Tres entradas, tres lugares, tres personajes y, tal vez, una clausura. O, mejor, una imposibilidad: la de instalar efectivamente un horizonte fantástico. Porque esas cataratas que vemos en dos tomas del film –al principio como un sueño de dos y luego como la concreción del sueño de uno– son el encantamiento de un porvenir, la posibilidad de salir del hastío, del encierro, del agotamiento de todo. Y la fantasía no funciona, ni siquiera como posibilidad, ni siquiera para sustituirla por otra fantasía. No es casual que el único no involucrado en esa relación, o involucrado a medias al final del film, es también el único que puede llegar adonde quería, a terminar con la tristeza de otros, arrojando las palabras al viento, esas que no puede pronunciar Lai You-kai cuando Chang le pide que las grabe mientras se va a bailar. Rodeado de objetos que no son los suyos, en un espacio que no es el suyo, en un lugar que no le pertenece, quiere decir algo, titubea y, finalmente, solloza; no hay nada que decir. La tristeza no se dice. La soledad tampoco. Pero se puede filmar. Y eso es lo que hace Wong Kar-wai, oscilando entre el blanco y negro y el color, tiñendo el film de grises metálicos, de verdes difuminados y de rojos furiosos, mezclando el tango, el folclore y el pop, con el plano de dos siluetas tan solitarias como la ruta en la que están varadas y el de esos pasillos vacíos de viejas pensiones y el de la calle empedrada mojada por la lluvia y el de la vista de los carteles de neón y de la aceleración furiosa del tránsito alrededor del Obelisco. Filmar la pesadumbre y el desamparo de a dos, de a uno, entre dos, esa circulación del deseo que ya no es más, obliterada no solo por un lugar de extranjería y un espacio cerrado, casi claustrofóbico, sino también por los visibles trazos de otro lugar familiar que tampoco parecía contener nada más. Y entonces el registro se parte, se quiebra en planos cortos, en abrazos desesperados, en tiernos cuidados y sórdidas discusiones, en la vista de un afuera nocturno, solitario y frío, y de un adentro que alterna entre el sitio del trabajo y el sitio del transcurrir, entre lo que se debe hacer y donde se debe estar. Pero hay tiempo para un interregno veraniego, para jugar, para relacionarse de nuevo, distinto, como siempre. Para partir.

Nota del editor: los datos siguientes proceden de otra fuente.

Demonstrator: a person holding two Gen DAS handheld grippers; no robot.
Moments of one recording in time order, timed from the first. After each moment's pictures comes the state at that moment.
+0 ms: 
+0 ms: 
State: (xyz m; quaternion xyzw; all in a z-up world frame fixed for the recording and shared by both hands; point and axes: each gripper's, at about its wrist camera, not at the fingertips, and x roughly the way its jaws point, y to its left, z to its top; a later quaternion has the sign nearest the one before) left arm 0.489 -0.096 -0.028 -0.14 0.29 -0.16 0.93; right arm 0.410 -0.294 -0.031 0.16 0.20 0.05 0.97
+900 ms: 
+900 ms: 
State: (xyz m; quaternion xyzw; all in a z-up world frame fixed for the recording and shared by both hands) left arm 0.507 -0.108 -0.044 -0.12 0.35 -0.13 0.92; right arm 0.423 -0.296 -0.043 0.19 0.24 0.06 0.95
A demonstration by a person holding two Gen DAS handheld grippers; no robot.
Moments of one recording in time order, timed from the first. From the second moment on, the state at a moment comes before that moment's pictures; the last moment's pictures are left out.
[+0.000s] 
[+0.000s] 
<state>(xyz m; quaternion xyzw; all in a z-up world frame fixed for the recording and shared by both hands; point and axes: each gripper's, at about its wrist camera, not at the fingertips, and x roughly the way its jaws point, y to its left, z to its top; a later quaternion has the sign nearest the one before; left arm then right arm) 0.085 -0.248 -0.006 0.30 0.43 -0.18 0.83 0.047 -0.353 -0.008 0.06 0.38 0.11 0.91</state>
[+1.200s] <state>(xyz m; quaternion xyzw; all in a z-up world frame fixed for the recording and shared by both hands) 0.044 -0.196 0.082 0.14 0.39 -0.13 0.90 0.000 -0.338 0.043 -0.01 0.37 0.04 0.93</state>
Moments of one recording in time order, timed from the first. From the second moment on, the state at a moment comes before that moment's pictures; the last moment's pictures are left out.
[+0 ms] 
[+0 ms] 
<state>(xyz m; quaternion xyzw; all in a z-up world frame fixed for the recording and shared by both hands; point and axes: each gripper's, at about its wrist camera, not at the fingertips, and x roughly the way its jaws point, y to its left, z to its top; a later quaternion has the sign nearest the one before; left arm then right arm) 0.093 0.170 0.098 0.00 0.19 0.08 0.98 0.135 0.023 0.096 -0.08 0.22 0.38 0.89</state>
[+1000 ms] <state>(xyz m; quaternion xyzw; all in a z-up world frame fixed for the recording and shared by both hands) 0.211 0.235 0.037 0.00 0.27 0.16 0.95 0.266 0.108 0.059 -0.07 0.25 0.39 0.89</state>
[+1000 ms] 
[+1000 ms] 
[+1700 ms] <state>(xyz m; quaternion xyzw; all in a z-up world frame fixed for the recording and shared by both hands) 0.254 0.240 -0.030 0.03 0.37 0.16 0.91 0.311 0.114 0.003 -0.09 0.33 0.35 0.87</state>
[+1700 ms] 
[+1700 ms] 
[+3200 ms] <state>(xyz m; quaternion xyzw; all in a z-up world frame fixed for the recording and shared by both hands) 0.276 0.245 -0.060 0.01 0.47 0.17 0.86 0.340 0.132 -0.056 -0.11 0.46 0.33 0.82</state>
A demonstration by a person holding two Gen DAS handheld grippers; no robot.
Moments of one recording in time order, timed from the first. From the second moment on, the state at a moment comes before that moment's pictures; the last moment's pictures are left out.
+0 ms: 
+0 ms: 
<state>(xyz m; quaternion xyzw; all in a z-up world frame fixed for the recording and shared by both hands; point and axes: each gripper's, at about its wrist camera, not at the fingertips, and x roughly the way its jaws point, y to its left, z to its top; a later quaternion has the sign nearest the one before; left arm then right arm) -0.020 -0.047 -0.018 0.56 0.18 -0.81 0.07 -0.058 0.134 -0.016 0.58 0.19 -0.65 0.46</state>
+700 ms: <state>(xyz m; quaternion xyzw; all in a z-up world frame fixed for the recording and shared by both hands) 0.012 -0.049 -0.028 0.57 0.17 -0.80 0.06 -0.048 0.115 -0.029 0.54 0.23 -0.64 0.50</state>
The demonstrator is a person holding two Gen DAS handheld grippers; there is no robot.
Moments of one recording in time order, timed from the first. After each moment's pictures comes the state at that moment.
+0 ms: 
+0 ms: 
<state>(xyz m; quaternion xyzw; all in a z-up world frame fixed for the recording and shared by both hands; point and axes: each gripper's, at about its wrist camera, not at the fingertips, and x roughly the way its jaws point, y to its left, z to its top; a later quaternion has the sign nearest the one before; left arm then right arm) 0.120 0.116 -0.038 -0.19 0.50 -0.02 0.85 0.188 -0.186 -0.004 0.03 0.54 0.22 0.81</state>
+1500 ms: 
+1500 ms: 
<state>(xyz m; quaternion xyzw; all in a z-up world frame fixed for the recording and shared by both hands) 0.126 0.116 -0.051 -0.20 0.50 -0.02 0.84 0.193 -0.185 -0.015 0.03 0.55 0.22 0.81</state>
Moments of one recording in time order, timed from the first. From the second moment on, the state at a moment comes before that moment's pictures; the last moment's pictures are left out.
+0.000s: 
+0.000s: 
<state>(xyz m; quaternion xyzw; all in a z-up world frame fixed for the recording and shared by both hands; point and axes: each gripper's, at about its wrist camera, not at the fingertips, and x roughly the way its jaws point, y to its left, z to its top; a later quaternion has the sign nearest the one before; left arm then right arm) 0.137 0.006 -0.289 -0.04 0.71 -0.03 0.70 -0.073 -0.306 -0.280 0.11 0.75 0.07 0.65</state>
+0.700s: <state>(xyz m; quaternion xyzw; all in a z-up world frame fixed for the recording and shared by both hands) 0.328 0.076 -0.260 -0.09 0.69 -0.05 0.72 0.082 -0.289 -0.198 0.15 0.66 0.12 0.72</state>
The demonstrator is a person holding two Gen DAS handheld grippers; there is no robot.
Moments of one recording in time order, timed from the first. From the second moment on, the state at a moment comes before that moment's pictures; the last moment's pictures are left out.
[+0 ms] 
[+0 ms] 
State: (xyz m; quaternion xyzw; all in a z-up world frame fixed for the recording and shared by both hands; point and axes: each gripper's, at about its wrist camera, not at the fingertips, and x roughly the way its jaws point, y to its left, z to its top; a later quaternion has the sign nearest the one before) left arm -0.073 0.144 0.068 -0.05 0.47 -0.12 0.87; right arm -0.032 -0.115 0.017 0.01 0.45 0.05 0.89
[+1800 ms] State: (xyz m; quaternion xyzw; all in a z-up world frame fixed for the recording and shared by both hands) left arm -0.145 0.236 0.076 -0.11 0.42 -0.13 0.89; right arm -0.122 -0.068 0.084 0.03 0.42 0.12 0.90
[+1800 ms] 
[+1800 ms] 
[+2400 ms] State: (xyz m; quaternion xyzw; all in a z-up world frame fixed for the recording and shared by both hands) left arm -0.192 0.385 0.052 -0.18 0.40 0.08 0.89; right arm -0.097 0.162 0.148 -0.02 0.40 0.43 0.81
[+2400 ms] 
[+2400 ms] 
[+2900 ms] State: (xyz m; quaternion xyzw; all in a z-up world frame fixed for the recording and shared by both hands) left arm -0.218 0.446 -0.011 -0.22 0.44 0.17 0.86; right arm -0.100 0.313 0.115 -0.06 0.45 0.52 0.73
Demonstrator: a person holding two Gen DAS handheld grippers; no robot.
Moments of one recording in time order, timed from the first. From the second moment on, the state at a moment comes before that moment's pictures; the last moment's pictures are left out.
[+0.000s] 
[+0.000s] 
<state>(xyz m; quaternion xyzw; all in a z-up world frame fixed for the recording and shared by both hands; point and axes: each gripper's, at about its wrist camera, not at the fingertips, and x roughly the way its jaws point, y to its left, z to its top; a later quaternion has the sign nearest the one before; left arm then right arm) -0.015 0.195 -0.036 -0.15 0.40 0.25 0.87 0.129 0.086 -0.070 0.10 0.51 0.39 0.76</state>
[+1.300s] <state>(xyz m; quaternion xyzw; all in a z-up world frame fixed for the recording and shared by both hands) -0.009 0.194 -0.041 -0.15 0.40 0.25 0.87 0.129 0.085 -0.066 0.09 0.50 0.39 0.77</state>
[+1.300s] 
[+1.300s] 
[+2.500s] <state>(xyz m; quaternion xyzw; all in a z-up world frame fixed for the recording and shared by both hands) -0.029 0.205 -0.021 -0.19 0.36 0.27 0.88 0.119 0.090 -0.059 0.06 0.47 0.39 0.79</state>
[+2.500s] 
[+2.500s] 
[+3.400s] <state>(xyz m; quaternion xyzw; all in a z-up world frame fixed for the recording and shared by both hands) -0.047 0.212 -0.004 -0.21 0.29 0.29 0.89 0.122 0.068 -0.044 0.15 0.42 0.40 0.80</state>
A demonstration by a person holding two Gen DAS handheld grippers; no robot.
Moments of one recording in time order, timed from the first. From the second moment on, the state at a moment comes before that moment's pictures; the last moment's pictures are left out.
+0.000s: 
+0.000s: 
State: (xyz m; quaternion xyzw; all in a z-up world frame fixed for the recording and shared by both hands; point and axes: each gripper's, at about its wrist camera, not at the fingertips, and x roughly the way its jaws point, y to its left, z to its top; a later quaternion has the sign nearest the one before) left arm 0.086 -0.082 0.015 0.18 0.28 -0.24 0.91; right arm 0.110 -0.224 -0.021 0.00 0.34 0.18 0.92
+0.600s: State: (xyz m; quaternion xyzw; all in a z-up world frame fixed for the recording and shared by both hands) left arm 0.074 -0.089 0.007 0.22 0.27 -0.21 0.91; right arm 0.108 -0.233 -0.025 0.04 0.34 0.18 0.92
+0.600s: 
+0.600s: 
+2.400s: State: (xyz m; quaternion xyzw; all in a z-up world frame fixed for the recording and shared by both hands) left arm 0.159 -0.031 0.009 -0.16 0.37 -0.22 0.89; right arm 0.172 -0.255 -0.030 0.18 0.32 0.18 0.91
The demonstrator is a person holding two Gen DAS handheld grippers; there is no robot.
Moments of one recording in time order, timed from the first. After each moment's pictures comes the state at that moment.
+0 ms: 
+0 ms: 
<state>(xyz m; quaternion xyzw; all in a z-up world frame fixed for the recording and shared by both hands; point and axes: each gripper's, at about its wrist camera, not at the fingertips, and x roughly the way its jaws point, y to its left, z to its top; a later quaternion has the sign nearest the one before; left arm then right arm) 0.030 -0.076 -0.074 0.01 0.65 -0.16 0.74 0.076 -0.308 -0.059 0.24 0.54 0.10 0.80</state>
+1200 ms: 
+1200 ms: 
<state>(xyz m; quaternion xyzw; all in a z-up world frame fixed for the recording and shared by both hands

Lo que años más tarde Michael Haneke expondría turbadoramente en Código desconocido (2000), esas nacionalidades incrustadas en el seno de otras nacionalidades, está aquí apenas entrevisto, casi como una tarjeta postal… al revés. Y lo que Hou Hsiao-hsien certificaría de manera ejemplar en Tres tiempos (2005), la paradoja de la incomunicación en un mundo hiperconectado, también acaece en Felices juntos, solo que con teléfonos fijos, sin computadoras ni pantallas, con otro escrito. Y el registro formal, ciertamente: lo que poco después será sustraído al cine, desde el cine, formateado y globalizado para el consumo instantáneo, perecedero, previsible.
Pero aún estamos en los ‘90, hay algo que no ha terminado de concluir, el mundo sigue dilatado, circularmente contrastado, cada vez menos, aunque siempre todavía más. Hay algo de todo esto en esa foto del fin del mundo encontrada en un puesto de comidas de Taipéi, en esa figura sentada frente a nosotros, de espaldas a un (cualquier) destino, en ese frenético tren atravesando ese túnel enceguecedor, casi quemando la pantalla. Hacia lo que vendrá.

* Fernando Pujato, en Hacia lo que vendrá. Escritos desde el cine. Editorial Vilnus – Córdoba.